TASK DESCRIPTION: Please keep to the lines below from the one with "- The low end" through the one with "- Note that", and restate them word for word, ends included.

Start of AVAILABLE DATA

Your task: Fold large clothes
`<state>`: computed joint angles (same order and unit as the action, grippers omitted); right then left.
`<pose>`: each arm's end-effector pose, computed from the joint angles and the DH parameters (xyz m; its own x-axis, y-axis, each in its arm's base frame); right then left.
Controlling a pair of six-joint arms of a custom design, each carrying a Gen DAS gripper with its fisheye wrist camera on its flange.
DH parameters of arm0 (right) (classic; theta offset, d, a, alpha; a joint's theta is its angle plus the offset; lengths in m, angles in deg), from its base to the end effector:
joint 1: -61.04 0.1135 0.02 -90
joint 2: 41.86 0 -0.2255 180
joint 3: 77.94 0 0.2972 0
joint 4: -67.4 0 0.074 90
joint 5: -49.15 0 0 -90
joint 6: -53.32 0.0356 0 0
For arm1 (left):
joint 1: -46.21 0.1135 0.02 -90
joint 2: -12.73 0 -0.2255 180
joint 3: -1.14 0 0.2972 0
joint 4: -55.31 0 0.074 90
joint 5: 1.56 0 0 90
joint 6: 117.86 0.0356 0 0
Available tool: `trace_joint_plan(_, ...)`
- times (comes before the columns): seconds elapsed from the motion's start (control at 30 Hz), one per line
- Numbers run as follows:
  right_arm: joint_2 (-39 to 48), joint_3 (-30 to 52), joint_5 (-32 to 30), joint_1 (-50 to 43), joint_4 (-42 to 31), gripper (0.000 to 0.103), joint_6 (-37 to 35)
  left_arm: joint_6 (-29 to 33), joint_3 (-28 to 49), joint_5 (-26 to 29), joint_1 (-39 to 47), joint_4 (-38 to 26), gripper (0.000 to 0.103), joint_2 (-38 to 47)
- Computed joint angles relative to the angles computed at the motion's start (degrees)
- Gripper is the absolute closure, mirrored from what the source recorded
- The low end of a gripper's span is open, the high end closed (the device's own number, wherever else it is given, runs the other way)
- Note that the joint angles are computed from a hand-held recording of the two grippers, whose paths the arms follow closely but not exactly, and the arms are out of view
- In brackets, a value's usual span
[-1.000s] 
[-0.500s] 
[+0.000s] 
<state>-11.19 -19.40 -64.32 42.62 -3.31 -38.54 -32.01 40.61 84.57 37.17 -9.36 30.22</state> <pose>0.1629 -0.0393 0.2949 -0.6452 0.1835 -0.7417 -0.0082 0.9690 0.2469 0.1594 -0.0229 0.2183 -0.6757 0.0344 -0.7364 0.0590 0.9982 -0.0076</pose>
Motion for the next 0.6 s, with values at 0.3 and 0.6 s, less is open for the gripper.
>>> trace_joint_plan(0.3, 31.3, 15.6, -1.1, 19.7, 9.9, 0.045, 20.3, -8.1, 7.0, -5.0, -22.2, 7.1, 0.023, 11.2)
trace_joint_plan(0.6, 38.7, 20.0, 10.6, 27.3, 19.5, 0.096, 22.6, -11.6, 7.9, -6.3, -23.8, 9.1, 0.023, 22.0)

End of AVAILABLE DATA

PROBLEM SOLUTION:
- The low end of a gripper's span is open, the high end closed (the device's own number, wherever else it is given, runs the other way)
- Note that the joint angles are computed from a hand-held recording of the two grippers, whose paths the arms follow closely but not exactly, and the arms are out of view

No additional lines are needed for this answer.